Изумительно мелкой шлифовки, со многими гранями, большой круглый гранат был окружен маленькими, которые лежали вокруг него в резных золотых венчиках. Перстень этот напоминал те славные времена Венеции, когда она была в самом пышном своем расцвете, когда утопала в роскоши, в ослепительно богатых празднествах. Как ожерелье, так и перстень относились, по утверждению моей матери, к концу XVI - началу XVII века.

В кольцо была продета сложенная маленькой трубочкой записка. Ее я помню дословно:

"Кольцо - символ вечности. Пусть оно напоминает о том светлом чувстве, которым Вы наполнили мое сердце".

- Сколько раз ты встречалась с этим человеком? - спросил меня Дима.

- Три раза.

- Когда же ты успела пролить столько света? - насмешливо спросил он. - И чем смогла заслужить такие прекрасные вещи?..

Первой моей мыслью было через адресный стол разыскать Архангельского и отослать ему его подарок. Но я побоялась его обидеть, побоялась вновь начать с ним какие-то отношения и сознаться в том, что я обманула его и не уехала в Ленинград.

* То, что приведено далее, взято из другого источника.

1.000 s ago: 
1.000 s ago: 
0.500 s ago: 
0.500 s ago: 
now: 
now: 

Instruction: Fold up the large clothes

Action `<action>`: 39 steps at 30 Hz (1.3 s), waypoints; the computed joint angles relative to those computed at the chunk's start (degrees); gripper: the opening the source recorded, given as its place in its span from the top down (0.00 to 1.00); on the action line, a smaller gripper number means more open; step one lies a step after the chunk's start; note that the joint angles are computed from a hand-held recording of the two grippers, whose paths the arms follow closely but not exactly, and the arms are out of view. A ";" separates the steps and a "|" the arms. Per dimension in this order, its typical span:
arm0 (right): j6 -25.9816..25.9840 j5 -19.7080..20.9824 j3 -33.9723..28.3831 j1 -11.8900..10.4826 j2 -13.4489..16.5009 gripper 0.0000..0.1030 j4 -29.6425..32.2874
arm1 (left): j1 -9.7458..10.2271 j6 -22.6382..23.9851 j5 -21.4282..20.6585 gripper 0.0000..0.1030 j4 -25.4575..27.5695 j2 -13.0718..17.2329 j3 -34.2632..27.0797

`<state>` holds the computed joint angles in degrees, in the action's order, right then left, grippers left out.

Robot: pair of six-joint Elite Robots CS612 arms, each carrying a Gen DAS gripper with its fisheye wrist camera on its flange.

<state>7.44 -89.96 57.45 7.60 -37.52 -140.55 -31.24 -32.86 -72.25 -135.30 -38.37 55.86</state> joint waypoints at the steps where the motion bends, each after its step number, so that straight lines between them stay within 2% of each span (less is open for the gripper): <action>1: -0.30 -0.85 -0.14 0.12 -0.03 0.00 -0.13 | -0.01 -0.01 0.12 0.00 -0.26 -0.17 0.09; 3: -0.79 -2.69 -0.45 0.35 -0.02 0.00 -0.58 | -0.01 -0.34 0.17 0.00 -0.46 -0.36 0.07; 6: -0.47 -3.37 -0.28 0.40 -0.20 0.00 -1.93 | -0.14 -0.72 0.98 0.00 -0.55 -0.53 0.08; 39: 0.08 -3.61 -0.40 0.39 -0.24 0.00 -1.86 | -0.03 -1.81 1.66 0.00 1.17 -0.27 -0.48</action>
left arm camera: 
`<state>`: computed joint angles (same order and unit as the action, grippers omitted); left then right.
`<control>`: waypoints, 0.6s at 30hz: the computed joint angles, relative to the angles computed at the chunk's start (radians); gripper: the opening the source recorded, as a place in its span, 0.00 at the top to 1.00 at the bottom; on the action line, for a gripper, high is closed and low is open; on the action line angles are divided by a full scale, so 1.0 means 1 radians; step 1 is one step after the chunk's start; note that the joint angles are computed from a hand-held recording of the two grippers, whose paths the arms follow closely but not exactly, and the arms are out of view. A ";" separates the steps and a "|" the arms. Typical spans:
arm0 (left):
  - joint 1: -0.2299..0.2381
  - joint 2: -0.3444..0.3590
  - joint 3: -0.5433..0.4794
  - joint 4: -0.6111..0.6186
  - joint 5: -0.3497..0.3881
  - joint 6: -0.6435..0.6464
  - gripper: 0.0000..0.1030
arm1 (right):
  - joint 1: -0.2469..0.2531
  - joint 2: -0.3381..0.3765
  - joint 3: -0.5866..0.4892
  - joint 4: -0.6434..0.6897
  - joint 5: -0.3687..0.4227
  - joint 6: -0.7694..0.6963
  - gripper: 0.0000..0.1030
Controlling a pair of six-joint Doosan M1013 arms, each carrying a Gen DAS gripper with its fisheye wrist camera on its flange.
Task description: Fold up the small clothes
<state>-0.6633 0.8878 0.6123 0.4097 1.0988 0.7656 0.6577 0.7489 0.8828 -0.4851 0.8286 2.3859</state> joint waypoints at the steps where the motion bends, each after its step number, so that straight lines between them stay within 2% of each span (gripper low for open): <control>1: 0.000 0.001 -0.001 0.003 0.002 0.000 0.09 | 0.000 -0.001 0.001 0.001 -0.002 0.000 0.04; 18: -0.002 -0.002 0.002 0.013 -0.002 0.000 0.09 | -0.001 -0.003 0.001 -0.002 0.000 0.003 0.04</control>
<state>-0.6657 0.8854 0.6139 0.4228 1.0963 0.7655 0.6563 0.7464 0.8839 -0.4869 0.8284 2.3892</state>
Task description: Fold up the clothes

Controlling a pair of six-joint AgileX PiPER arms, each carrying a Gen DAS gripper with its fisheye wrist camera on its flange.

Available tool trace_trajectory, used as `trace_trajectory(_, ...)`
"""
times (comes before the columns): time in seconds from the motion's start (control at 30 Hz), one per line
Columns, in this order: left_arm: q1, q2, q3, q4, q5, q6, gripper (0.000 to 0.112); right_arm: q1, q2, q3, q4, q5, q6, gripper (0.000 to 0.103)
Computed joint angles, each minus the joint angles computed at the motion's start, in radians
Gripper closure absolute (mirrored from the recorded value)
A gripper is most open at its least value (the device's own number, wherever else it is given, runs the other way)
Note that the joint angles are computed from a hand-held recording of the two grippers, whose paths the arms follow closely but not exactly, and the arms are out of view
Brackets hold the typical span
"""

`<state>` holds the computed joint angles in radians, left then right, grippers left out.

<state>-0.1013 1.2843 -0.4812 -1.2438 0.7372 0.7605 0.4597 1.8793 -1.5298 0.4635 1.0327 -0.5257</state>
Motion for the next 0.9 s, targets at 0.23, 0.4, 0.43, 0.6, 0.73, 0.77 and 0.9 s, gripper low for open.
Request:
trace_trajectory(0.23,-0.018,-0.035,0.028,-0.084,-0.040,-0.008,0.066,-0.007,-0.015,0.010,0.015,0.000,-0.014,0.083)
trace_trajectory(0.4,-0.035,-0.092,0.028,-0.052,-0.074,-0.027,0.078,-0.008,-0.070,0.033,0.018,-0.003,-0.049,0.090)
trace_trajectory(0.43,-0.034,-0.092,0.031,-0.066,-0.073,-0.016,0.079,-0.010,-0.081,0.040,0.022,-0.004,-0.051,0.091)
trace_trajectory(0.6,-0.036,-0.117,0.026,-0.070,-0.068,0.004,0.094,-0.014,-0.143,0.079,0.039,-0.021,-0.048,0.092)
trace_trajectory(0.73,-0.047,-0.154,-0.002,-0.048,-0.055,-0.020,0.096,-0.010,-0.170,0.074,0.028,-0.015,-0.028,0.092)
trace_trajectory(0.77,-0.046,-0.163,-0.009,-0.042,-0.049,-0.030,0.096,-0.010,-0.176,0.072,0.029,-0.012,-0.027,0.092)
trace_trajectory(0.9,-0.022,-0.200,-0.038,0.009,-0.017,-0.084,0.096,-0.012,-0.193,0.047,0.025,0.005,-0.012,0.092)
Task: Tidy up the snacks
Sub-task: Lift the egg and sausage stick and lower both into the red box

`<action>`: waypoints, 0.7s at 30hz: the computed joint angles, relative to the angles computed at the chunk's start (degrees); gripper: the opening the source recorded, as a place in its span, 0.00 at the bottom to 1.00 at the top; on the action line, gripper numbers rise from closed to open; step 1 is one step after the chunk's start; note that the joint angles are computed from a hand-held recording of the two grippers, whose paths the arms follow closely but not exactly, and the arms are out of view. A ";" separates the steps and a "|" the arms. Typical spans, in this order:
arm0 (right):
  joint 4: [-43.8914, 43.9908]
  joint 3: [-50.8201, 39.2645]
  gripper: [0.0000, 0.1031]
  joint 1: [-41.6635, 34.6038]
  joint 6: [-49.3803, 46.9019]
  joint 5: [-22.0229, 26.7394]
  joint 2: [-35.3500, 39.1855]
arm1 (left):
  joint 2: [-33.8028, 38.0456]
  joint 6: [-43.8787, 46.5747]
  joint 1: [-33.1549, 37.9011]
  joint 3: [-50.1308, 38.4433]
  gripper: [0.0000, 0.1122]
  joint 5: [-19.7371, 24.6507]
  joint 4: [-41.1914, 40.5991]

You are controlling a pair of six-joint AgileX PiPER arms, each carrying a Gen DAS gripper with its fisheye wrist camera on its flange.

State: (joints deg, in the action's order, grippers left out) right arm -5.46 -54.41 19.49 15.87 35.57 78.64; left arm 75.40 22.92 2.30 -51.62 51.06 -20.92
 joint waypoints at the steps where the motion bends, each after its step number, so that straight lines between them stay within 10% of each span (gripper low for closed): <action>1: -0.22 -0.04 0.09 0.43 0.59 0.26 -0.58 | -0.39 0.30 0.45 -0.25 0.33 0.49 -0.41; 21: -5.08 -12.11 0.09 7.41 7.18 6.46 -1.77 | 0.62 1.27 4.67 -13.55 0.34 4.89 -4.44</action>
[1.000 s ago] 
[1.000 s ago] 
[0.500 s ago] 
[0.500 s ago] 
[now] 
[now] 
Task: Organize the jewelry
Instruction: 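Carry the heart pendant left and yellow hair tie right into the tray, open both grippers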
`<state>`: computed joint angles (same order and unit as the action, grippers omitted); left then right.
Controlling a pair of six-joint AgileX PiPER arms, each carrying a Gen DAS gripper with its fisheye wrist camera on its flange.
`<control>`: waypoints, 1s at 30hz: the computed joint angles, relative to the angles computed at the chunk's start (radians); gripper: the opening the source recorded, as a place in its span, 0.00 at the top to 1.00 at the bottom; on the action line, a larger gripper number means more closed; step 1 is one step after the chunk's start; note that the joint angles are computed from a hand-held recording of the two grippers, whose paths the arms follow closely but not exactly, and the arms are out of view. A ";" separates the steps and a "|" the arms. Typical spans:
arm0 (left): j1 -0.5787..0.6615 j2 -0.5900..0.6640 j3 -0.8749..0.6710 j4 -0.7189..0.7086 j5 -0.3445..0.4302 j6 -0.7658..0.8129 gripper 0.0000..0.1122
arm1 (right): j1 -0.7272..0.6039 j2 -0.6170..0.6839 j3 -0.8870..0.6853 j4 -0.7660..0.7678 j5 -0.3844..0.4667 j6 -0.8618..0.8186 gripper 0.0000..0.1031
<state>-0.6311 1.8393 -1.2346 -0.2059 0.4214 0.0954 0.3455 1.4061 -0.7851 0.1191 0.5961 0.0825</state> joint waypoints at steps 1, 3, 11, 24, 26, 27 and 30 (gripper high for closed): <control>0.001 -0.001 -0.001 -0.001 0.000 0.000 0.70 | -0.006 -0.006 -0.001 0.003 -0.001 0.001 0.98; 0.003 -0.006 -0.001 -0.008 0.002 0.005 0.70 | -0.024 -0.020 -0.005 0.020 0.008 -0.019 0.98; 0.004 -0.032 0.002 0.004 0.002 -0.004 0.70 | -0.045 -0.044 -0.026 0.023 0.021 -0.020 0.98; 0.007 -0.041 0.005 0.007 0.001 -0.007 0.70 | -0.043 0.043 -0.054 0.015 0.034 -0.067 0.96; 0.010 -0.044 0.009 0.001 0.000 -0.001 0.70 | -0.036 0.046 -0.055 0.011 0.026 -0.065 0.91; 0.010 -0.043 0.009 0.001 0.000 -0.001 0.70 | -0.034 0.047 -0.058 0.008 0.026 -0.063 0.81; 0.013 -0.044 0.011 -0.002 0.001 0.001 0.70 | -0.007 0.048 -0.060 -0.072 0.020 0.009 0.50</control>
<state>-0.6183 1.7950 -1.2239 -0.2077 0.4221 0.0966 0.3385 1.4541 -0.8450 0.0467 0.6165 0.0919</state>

Долго я мучилась и не могла решить, что мне делать… Все вокруг меня хором твердили о том, что это подарок и что вещи принадлежат мне. А мой друг, небезызвестный "Икс", сказал: "Эти вещи не настолько драгоценны, чтобы вы считали неудобным их принять, и эти вещи не настолько дешевы, чтобы вы стеснялись их надеть. Носите их на здоровье!"

Так они у меня и остались. Камень из кольца я потеряла, и мне было так больно смотреть на изуродованное произведение искусства, что я сдала весь перстень "на золото" в минуту нашей нужды. Та же участь постигла и золотую оправу ожерелья. После этого я сделала ожерелье в обычной бронзового цвета (медной) оправе и ношу его с любовью по сей день.

Вот и все, что я могу рассказать об этой странной встрече и о не менее удивительном ее герое.